The Company We Keep: Bringing Together Big Data and Thick Data

Here at Southpaw, we are lucky to work with all kinds of talented people and fascinating organizations. So, we thought it would be fun to share the love with our readers by occasionally featuring a few of our favorite collaborators.

First up is our good friend and fellow Titanium Worldwide member, David Ricciardi. David is the founder and CEO of Proximo, an information services company specializing in big data, which in 2021 was named to the Inc. 5000 list of Fastest-Growing Private Companies. We caught up with David right after he’d returned from moderating a panel at the annual Diversity Alliance for Science conference.

Proximo’s tagline is “Intelligent Information.” Can you tell us what that means and what services Proximo provides?

Our clients come to us with some very interesting conceptual problems that they’re trying to solve using data – and typically, with questions that nobody’s been able to give them a good answer to. We are very creative around data – where we get it from, how we use it, and what we do with it.

Proximo generally works with data in three ways, the first being business intelligence and analytics, which entails predictive analytics, data visualization, and things like that. The second thing we do is data warehousing and integration work, in which we bring together data from all the places in which your data may live so that you can use it for analytics. And then the third area is data strategy and data governance, which very broadly is, “I’ve got data, what the heck do I do with it?”

Tell us a little bit more about the kind of data you use in your projects.

A lot of it will be our customers’ proprietary data – whether it’s their financial data, or supply chain data, or customer care data call center. Sometimes we have the opportunity to bring in public data sources, like from CDC or NIH, depending on what the project is. And some data we collect from other affiliated third parties such as industry trade groups that volunteer data to our clients, so that they can get back the answers as well. In other words, it’s a data sharing agreement in which we’re granted access to for specific use.

How does your work (big data) complement Southpaw’s (thick data)?

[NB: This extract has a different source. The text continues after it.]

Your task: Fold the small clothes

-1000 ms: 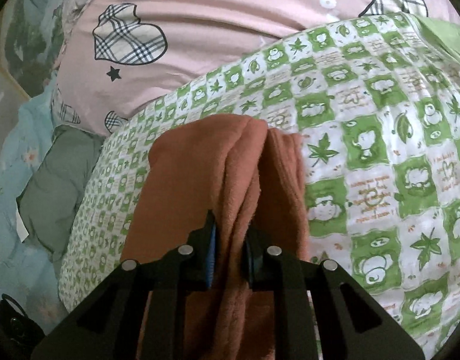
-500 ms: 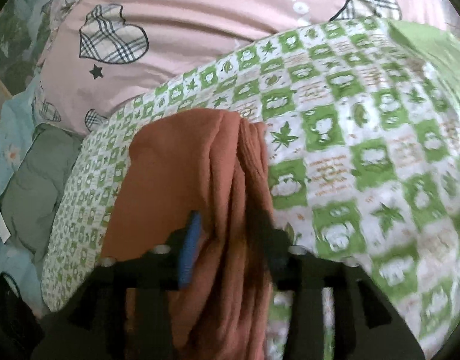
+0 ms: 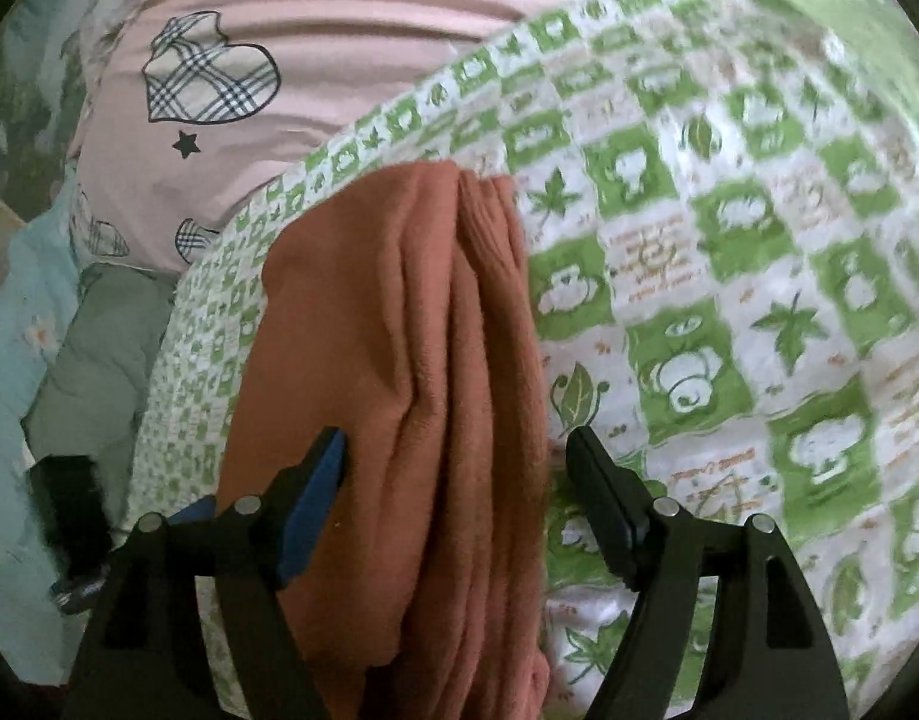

When you’re looking across millions of data points in a big data pool, you’re looking at data correlations, but you’re inherently only looking at the data you’ve got in that set. And by going really deep with customers or users, Southpaw creates data that otherwise does not exist at all. This can be very, very important as an input into our process by giving us additional color and perspectives. And sometimes we may find correlations and say, “Well, that’s interesting, we didn’t expect to see that.” That’s when the “thick data” can help explain what’s going on, which can then further inform whether or not we should collect this data more regularly. So, the two kinds of data complement each other in a virtuous cycle.

 Since this is near and dear to your heart, tell me about supplier diversity. You were the one who originally encouraged Southpaw Insights to get certified as a WBE (Woman-owned Business Enterprise) back in 2018 and brought us into Titanium Worldwide, the world’s first collective of certified-diverse agencies. Why is supplier diversity so important to you?

Originally, I was approaching it as a business development opportunity. But then, as I got into it a little bit more, I saw a broader meaning behind it. And, it aligns with me personally in terms of how you can really impact individuals and communities through jobs creation. Jobs keep everything going – it’s where people get their income, where they pay their rent, how they get health insurance. Everything under the sun comes from that.

We’ve also used Supplier Diversity to develop a line of business, blending what we do on the data side to help our more forward-thinking customers who believe in the value of supplier diversity tell better stories in creative ways.

This all aligns with my philosophy, so from there I do things like serve on the Board for Diversity Alliance for Science, and I served previously on the NGLCCNY (National Gay and Lesbian Chamber of Commerce) New York Executive Committee to help other businesses expand their client base. We’re all collectively growing the network.